BMA reveals the realities for general practice in Northern Ireland

Around 75% of Northern Irish practices said they ‘are struggling’ and a further 10% reveal they are ‘unable to cope’, a BMA report has found, with GP leaders warning that we have ’passed the sticking plaster stage’.

The report - called General Practice in Crisis - also reveals that demand has rocketed, with a 66% increase in patient contacts between 2003/04 to 2013/14.

The report stresses that smaller rural practices are the most affected, with 75% of practices in County Fermanagh at risk of closure.

The Northern Ireland GPC is putting forward a rescue plan in order to explore the situation in greater depth to put pressure on the DH and other bodies.

The report also revealed that:

  • Administrative workload processed rose by 115% and lab tests performed per patient increased by 216% between 2003/04 and 2013/14;
  • The overall vacancy rate was 14%, with struggling practices closer to 27%;
  • 25% of GPs are of retirement age;
  • 56% say that they experience difficultly when applying for annual leave;
  • 76% say that there work life balance is affected.

Dr Tom Black, chair of the NI GPC, said: ‘For now I would say that I would be concerned that we could lose 20 practices through closure in Northern Ireland this year out of a total of 349. This problem will be particularly severe in rural and border areas and I would expect more than half of the practices in Co Fermanagh to close in the next 5 years.
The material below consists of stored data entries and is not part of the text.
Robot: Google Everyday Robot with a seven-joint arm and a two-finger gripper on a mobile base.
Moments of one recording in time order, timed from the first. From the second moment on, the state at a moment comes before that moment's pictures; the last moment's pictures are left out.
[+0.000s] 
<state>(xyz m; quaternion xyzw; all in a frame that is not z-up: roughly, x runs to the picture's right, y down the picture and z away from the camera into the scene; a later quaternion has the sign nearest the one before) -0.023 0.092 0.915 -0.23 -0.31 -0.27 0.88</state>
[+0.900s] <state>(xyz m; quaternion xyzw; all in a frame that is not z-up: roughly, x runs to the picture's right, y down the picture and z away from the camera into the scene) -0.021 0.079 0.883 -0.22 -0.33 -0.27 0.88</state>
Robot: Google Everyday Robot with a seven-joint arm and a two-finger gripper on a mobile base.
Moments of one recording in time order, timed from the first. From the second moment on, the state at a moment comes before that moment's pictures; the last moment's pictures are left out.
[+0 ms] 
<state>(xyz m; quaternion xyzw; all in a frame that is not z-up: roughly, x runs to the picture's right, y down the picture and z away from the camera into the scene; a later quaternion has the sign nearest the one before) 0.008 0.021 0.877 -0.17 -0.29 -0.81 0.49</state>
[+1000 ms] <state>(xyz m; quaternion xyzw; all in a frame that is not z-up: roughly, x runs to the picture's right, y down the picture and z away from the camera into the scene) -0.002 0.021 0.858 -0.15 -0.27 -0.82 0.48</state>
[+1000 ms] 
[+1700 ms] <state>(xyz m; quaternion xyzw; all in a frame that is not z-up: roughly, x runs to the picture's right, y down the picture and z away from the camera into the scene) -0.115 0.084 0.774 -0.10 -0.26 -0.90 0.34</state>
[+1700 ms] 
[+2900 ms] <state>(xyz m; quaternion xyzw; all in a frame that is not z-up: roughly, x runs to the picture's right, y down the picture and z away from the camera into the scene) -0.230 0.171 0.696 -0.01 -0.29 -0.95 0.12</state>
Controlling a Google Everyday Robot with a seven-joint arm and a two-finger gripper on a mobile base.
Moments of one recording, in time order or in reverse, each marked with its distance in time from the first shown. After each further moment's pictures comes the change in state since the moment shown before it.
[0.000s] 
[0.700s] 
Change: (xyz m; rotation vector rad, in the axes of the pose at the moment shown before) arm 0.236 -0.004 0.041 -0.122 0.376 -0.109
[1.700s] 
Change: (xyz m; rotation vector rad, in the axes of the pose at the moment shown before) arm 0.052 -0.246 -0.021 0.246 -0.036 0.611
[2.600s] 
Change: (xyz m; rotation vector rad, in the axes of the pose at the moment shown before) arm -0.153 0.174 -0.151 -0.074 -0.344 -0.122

’The background to this is that Northern Ireland has had chronic underfunding in general practice for the last 10 years and we now have the highest workload, the smallest GP workforce per capita and the lowest funding of any of the four UK countries.’


Readers' comments (1)

  • Mr Mephisto

    Unfortunately we seem to have a case of “meet the new boss – same as the old boss”. Our new Health Minister has decided to launch her new brief with the standard “something must be done about waiting lists”. She has obviously learnt nothing from her predecessors. Ploughing all of your resources into secondary care whilst starving primary care has failed to work up until now – why does she think it will work this time around? As the saying goes doing the same thing repeatedly and expecting a different outcome is just plain stupid. Waiting lists will be a relatively minor problem once general practice collapses and vast tracts of the country end up un-doctored. Within five years there will be no doctors in any of the rural border areas including in the ministers own constituency. Unless Professor Bengoa and his new commission are allowed to make the changes that must be made to unbalanced “secondary care above all” system we are doomed and the assembly will have failed in the primary role of government- providing health care for its people.